■ DIRECTIONS FOR THIS TASK ■
Check each line below for the word "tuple" and give the number of lines that have it, nothing more.

[Items from a dataset]
-----
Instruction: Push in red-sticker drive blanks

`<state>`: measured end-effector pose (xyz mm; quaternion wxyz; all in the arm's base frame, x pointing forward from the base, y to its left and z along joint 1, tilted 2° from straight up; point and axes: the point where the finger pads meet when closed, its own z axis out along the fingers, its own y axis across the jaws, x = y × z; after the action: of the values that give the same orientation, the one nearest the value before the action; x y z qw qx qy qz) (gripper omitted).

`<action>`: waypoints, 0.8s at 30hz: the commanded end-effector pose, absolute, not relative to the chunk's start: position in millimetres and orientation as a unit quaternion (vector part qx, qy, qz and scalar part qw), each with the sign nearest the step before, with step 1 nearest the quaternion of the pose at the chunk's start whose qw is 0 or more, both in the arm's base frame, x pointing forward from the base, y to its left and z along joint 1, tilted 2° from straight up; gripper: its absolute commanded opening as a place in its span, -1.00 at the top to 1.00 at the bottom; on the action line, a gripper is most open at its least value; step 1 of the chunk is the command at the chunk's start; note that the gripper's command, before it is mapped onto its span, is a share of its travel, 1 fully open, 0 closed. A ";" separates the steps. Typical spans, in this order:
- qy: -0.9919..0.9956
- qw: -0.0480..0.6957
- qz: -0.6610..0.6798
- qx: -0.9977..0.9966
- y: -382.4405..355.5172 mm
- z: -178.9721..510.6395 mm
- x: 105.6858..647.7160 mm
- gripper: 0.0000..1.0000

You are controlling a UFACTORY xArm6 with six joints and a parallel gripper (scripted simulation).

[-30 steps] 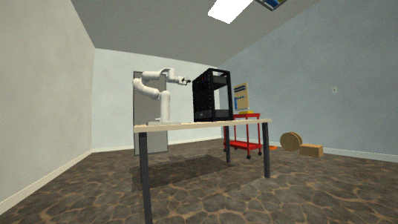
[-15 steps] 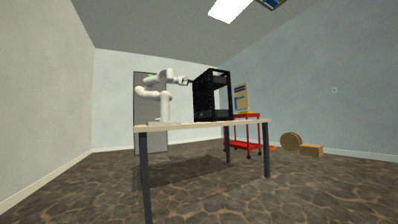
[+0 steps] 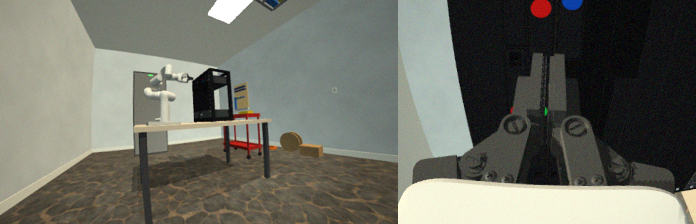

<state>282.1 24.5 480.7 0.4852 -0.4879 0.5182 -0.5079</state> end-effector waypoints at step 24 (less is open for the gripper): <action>0.454 0.546 -0.469 -0.525 12.7 485.9 281.0 1.00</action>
<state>280.9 12.9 485.1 0.5463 -0.5253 0.4541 -0.4684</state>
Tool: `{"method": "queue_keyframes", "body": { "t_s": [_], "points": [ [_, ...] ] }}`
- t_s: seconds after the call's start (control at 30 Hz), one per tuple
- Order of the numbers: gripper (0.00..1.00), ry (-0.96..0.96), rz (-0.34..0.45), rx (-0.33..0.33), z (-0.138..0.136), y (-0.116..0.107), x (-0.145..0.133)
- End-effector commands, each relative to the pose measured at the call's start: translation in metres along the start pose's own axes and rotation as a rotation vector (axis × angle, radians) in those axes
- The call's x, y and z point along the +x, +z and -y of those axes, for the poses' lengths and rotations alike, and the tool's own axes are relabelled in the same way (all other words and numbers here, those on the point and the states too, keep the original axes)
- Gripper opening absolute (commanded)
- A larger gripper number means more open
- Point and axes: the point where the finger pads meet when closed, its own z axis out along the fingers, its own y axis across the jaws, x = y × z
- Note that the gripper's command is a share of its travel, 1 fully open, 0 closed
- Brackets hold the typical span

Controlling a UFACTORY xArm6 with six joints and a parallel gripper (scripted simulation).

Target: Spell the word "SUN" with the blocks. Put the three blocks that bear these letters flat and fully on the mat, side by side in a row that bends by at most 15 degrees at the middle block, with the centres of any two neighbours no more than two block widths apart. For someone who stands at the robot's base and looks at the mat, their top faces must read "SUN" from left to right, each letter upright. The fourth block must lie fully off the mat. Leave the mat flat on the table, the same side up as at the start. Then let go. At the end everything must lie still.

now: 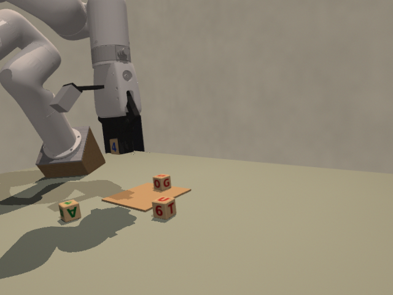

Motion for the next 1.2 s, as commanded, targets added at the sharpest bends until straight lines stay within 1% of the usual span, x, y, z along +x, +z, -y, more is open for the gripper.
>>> {"method": "queue_keyframes", "body": {
  "t_s": [0.0, 0.17, 0.33, 0.4, 0.63, 0.77, 0.9, 1.17],
  "points": [
    [0.27, 0.001, 0.001, 0.002, 0.001, 0.002, 0.000],
    [0.27, 0.001, 0.000, 0.002, 0.001, 0.015, 0.000],
    [0.27, 0.001, 0.000, 0.002, 0.001, 0.036, -0.001],
    [0.27, 0.001, 0.000, 0.002, 0.001, 0.036, -0.001],
    [0.27, 0.001, 0.000, 0.002, 0.001, 0.072, -0.001],
    [0.27, 0.001, 0.000, 0.002, 0.001, 0.086, -0.001],
    [0.27, 0.001, 0.000, 0.002, 0.001, 0.093, -0.001],
    [0.27, 0.001, 0.000, 0.002, 0.001, 0.095, -0.001]
  ]
}}
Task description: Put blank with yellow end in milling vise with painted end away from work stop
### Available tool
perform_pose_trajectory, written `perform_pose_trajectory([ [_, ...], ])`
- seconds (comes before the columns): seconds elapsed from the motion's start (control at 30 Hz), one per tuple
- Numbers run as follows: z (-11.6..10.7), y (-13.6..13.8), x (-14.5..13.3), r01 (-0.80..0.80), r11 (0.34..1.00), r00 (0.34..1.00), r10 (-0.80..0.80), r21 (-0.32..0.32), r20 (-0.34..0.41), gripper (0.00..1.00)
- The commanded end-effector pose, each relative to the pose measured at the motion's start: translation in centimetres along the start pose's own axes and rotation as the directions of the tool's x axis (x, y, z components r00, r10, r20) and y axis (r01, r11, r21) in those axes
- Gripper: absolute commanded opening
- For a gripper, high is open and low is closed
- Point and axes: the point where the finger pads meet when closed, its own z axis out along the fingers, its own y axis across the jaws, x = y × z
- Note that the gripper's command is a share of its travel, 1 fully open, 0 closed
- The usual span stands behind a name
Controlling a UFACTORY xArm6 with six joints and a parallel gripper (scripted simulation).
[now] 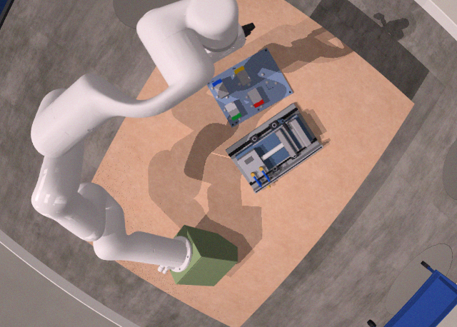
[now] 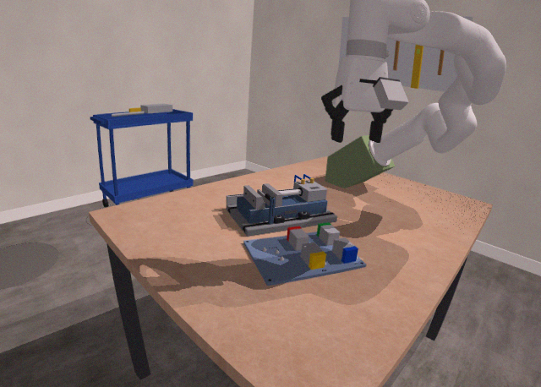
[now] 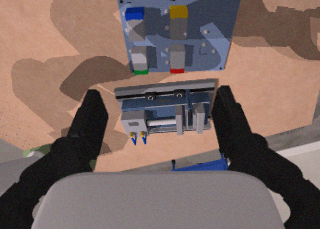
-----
■ ANSWER SPACE ■
2